### Exercise
Lines to restate from the data below: from the one containing "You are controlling" to the one containing "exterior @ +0", both included. Give them again exactly, and only them.

[Records excerpted from a collection]
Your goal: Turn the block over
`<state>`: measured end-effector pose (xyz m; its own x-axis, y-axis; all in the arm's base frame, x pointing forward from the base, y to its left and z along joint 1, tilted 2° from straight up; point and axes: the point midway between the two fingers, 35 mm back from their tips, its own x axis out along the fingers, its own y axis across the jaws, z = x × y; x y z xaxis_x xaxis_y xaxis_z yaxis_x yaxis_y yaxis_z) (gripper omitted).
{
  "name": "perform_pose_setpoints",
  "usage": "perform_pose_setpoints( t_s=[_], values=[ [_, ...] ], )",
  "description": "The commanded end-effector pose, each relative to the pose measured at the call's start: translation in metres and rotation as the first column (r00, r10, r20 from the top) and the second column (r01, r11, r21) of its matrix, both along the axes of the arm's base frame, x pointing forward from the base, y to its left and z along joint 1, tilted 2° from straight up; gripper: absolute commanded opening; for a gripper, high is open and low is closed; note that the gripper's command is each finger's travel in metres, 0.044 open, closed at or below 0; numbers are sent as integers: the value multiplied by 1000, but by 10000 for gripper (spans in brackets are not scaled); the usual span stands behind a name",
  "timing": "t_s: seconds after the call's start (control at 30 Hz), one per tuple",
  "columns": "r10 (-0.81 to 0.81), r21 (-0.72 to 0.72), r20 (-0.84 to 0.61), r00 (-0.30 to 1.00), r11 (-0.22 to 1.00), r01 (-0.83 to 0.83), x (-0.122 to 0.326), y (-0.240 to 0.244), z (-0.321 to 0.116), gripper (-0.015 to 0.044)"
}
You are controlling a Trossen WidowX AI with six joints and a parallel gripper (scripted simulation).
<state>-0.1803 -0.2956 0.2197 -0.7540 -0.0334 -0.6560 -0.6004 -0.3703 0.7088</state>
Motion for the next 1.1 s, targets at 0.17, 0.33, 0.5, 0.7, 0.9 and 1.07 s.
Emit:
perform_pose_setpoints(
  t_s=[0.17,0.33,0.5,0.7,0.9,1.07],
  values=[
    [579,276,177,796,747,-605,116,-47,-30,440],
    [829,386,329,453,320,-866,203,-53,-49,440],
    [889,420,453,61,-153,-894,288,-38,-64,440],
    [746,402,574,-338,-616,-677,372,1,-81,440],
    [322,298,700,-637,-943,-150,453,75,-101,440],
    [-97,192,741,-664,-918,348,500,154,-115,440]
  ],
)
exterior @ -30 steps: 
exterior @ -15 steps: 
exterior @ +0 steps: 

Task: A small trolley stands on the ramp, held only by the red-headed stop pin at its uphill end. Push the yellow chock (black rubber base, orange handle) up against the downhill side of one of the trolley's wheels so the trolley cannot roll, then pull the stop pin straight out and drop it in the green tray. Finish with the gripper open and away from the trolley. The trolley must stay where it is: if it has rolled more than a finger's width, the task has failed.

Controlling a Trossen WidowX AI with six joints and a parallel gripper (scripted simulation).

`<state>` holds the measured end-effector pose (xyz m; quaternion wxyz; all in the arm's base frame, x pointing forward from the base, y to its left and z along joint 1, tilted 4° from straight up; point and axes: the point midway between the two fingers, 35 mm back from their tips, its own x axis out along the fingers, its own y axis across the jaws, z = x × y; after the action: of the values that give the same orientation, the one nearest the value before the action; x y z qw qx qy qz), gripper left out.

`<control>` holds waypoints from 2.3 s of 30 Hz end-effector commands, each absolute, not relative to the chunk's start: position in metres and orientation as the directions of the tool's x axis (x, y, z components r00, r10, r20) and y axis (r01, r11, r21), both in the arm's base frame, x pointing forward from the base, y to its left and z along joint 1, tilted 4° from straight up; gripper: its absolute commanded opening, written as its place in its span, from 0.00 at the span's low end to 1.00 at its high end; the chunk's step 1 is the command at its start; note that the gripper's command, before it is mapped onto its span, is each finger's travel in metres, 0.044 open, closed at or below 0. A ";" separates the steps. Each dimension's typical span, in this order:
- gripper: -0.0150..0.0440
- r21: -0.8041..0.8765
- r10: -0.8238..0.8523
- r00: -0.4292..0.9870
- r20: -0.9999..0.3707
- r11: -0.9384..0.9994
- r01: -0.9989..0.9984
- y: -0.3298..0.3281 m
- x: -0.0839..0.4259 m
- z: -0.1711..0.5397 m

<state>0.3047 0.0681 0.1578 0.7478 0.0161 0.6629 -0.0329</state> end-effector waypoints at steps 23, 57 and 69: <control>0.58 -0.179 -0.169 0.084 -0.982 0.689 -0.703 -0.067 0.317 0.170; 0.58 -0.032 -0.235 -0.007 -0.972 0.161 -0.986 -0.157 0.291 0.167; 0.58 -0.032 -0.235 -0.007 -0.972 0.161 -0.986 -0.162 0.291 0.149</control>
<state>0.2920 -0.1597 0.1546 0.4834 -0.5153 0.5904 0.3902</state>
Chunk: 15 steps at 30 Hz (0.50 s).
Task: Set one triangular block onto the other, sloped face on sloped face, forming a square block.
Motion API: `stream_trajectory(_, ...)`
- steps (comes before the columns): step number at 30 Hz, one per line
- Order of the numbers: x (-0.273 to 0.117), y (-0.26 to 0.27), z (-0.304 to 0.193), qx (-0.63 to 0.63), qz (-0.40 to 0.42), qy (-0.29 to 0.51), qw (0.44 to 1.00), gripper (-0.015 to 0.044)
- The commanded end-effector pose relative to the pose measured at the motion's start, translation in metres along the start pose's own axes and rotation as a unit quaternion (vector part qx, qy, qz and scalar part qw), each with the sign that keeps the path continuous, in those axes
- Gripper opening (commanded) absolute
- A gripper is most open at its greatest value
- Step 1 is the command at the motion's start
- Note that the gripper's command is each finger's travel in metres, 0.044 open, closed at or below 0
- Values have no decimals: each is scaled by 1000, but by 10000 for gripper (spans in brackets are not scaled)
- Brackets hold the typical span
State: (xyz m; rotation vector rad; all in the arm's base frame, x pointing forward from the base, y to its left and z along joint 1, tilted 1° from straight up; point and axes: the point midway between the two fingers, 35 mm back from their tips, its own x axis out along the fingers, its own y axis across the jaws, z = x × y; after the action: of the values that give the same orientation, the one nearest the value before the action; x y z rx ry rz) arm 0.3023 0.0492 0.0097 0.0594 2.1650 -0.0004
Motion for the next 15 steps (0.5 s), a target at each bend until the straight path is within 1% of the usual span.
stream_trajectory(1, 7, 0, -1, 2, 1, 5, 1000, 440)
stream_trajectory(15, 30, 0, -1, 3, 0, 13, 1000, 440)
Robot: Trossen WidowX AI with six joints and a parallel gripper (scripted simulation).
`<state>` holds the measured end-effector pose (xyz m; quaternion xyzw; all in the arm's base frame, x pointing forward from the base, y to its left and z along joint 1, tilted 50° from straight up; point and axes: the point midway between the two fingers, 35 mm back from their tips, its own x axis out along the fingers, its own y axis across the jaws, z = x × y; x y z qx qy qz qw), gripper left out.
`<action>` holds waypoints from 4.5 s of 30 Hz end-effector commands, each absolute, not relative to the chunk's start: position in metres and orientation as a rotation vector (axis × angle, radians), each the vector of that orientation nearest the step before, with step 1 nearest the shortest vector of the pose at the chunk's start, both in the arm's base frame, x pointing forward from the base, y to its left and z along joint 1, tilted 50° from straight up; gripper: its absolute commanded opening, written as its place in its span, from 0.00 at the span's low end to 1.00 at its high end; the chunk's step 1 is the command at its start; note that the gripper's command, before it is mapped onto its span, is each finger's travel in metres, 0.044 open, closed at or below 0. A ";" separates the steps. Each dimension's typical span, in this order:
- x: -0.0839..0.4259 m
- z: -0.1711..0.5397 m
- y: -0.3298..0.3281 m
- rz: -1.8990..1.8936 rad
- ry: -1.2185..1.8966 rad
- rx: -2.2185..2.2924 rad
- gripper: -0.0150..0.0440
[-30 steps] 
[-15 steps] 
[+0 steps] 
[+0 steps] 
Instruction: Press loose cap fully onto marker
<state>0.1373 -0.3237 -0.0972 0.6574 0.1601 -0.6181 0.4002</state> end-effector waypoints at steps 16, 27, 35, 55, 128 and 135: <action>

### Expected output
You are controlling a Trossen WidowX AI with six joints and a parallel gripper (scripted simulation).
<state>-0.1803 -0.2956 0.2197 -0.7540 -0.0334 -0.6560 -0.6004 -0.3703 0.7088</state>
Motion for the next 1.1 s, targets at 0.17, 0.33, 0.5, 0.7, 0.9 and 1.07 s.
Emit:
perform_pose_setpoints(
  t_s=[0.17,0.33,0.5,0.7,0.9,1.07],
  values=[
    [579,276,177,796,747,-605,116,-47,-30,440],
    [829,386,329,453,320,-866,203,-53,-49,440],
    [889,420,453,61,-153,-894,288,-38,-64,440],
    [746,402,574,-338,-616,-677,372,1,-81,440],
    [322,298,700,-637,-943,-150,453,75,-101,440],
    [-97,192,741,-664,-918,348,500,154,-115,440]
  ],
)
exterior @ -30 steps: 
exterior @ -15 steps: 
exterior @ +0 steps: 

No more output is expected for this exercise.